(Beginning of Dataset content)

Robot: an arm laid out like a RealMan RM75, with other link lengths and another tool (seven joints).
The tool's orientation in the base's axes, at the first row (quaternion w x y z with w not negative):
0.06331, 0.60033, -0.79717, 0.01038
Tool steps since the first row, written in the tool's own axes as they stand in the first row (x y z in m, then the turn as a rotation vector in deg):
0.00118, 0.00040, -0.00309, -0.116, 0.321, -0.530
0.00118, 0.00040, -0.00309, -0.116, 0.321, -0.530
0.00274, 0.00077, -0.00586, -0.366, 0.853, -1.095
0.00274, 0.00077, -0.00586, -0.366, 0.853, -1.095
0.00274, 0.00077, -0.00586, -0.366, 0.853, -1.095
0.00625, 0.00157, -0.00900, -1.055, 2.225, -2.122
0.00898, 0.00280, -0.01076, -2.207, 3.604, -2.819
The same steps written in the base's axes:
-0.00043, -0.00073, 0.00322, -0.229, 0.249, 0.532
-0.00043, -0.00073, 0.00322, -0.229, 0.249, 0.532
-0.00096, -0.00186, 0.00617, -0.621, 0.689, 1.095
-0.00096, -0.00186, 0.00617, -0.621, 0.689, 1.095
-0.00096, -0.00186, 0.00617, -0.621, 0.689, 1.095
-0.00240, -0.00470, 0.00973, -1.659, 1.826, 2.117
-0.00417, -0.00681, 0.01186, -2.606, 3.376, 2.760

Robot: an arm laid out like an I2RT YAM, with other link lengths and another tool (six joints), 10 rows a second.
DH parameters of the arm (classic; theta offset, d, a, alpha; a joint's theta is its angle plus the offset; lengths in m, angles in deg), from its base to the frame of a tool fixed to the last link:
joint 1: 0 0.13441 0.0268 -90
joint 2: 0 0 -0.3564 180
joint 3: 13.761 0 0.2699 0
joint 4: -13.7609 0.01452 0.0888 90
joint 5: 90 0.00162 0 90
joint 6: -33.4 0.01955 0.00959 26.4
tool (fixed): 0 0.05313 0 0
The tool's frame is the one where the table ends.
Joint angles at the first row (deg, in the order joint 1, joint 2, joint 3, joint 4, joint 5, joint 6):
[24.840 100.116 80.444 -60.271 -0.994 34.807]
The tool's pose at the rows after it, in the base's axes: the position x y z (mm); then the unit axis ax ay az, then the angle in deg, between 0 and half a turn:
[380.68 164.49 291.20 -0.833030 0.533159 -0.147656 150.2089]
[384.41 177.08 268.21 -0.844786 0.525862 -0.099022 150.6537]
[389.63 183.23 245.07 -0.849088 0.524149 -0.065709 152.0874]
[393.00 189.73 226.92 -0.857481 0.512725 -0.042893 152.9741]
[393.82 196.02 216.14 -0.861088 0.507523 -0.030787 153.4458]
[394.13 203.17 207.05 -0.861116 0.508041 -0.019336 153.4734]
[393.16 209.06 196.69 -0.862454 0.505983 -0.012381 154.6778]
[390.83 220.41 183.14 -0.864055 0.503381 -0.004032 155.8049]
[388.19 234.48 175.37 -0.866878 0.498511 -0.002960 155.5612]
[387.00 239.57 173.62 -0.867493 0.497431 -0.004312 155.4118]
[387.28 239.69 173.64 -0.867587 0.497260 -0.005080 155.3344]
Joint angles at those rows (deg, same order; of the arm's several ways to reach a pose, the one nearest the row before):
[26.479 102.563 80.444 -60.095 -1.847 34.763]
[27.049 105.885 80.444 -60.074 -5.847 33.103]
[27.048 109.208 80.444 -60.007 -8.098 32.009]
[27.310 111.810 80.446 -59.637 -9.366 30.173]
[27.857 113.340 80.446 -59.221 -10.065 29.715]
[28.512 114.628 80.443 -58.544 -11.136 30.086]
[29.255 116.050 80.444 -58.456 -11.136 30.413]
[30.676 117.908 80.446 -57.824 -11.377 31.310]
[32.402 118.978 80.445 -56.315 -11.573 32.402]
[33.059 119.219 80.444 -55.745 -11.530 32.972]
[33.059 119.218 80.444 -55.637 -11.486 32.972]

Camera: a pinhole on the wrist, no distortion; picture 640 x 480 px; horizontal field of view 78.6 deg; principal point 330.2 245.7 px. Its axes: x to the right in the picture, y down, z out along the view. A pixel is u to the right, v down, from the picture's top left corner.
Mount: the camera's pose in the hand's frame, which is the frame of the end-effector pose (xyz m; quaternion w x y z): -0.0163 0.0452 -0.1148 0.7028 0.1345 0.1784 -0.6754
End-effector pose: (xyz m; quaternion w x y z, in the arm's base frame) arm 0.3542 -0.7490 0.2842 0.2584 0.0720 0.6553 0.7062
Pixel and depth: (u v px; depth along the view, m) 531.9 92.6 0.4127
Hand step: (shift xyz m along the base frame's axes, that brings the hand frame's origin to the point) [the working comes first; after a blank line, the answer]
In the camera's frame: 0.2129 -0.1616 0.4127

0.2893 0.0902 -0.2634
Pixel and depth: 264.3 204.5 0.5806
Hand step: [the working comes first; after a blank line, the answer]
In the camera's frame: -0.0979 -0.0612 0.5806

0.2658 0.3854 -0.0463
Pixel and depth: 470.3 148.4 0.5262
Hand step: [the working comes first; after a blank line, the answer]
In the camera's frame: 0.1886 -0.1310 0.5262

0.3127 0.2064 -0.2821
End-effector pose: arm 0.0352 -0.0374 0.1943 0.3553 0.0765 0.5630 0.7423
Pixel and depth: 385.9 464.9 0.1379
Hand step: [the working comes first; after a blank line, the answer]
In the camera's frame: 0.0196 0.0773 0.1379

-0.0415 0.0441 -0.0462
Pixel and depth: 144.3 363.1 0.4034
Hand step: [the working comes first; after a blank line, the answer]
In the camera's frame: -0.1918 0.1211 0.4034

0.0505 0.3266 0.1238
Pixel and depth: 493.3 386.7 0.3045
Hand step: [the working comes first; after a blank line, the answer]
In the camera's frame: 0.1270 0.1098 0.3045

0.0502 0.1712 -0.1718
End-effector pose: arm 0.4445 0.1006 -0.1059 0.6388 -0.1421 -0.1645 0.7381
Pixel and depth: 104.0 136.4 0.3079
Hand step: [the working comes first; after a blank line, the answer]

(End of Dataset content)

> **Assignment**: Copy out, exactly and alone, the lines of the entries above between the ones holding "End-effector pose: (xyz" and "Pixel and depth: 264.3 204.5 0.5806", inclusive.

> **Solution to the problem**:
End-effector pose: (xyz m; quaternion w x y z, in the arm's base frame) arm 0.3542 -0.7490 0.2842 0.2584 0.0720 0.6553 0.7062
Pixel and depth: (u v px; depth along the view, m) 531.9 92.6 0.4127
Hand step: (shift xyz m along the base frame's axes, that brings the hand frame's origin to the point) [the working comes first; after a blank line, the answer]
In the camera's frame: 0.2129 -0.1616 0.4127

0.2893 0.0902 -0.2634
Pixel and depth: 264.3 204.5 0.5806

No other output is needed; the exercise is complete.